Surface contour information can be particularly useful for assessment of tooth condition and is helpful for various types of dental procedures, such as for restorative dentistry. A number of techniques have been developed for obtaining surface contour information from various types of objects in medical, industrial, and other applications. Optical 3-dimensional (3-D) measurement methods provide shape and depth information using light directed onto a surface in various ways. Among types of imaging methods used for contour imaging are those that generate a series of light patterns and use focus or triangulation to detect changes in surface shape over the illuminated area.
Fringe projection imaging uses patterned or structured light and triangulation to obtain surface contour information for structures of various types. In fringe projection imaging, a pattern of lines is projected toward the surface of an object from a given angle. The projected pattern from the surface is then viewed from another angle as a contour image, taking advantage of triangulation in order to analyze surface information based on the appearance of contour lines. Phase shifting, in which the projected pattern is incrementally shifted spatially for obtaining additional measurements at the new locations, is typically applied as part of fringe projection imaging, used in order to complete the contour mapping of the surface and to increase overall resolution in the contour image.
Color sensor arrays are more costly and complex than monochrome sensor arrays. In addition, sensor arrays that generate RGB data directly are inherently less efficient and less sensitive to low light level conditions, such as those common in intra-oral imaging.
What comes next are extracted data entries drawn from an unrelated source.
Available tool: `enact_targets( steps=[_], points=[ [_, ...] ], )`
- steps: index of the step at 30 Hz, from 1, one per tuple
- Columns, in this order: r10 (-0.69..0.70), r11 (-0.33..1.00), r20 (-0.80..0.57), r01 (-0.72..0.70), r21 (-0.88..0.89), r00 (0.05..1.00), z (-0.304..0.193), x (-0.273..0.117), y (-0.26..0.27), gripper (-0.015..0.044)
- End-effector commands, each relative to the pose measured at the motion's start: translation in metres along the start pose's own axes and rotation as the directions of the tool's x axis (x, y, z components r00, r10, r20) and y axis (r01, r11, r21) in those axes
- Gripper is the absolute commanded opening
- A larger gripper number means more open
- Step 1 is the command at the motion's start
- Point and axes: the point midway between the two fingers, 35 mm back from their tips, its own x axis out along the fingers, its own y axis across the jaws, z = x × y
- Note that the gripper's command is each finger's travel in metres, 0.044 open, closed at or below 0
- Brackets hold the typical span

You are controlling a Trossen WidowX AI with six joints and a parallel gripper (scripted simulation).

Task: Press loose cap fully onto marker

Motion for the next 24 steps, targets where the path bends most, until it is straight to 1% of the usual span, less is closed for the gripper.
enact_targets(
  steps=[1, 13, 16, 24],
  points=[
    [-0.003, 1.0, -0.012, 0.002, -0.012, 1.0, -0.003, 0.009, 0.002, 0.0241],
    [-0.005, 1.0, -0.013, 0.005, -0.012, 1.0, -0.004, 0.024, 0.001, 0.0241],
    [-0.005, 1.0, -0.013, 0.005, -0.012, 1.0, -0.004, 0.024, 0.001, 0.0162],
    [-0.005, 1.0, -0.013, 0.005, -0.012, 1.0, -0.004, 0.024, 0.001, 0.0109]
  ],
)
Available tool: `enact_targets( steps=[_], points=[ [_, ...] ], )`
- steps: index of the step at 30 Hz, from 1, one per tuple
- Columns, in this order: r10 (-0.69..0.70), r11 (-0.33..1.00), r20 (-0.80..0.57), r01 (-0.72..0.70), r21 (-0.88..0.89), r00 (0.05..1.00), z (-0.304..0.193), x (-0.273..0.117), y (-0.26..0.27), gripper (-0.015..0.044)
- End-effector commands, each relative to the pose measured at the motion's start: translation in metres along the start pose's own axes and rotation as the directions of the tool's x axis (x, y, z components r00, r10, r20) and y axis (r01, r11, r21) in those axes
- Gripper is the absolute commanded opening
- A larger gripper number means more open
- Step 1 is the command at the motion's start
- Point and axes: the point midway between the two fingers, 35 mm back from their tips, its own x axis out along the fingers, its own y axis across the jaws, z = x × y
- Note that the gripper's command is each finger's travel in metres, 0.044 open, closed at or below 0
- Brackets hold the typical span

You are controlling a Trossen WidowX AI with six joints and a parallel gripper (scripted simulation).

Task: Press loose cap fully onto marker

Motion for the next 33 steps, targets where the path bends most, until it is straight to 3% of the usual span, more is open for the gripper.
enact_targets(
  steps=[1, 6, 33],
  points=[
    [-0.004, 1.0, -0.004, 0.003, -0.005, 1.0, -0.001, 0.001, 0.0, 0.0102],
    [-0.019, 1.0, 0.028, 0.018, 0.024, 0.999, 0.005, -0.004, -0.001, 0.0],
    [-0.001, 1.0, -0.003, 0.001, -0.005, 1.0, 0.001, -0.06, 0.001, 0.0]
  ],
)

In spite of cost, it can be appreciated that there would be value in providing 3-D surface contour images in color for both diagnostic and aesthetic purposes. Known approaches to this imaging problem provide ways to associate color to areas of the volume image. However, these approaches fall short of what is needed for providing color volume images that faithfully reproduce color texture. In general, texture of a surface relates to detailed surface structure and, in an imaging context, provides a more accurate representation of how light is reflected from the surface. Color texture also includes the spatial arrangement and intensity of color in the image. Attributes of color texture can be based on the directional distribution of reflected or transmitted light, typically described by attributes like glossy, shiny versus dull, matte, clear, turbid, distinct, or related to microsurface structure, such as roughness or smoothness, shading, and other attributes. Color texture representation is related to improved definition of edges, for example, and allows features within the mouth, and of the anatomy more generally, to be more clearly visualized.
Among proposed solutions for providing a measure of color information for 3-D images is that described, for example, in patent disclosure EP 0837659 entitled “Process and Device for Computer-Assisted Restoration of Teeth” to Franetzki, that obtains color data in a conventional manner using a color detector and then superimposes the 2-D Red (R), Green (G), and Blue (B) or RGB color image onto the 3-D volume image when it is displayed. This type of simulated color solution, however, does not provide true 3-D color image data. Provided that it can be correctly scaled and registered to the volume image data when overlaid onto the 3-D surface image, the simultaneously displayed and superimposed color content as described in EP 0837659, would be accurate at a single viewing angle only. Any other view of the 3-D surface would not have the superimposed color image content.
Thus, it can be appreciated that there is a need for an image processing method that provides 3-D image data of the teeth showing color as well as color texture content, using a single image capture apparatus that employs a monochrome sensor array.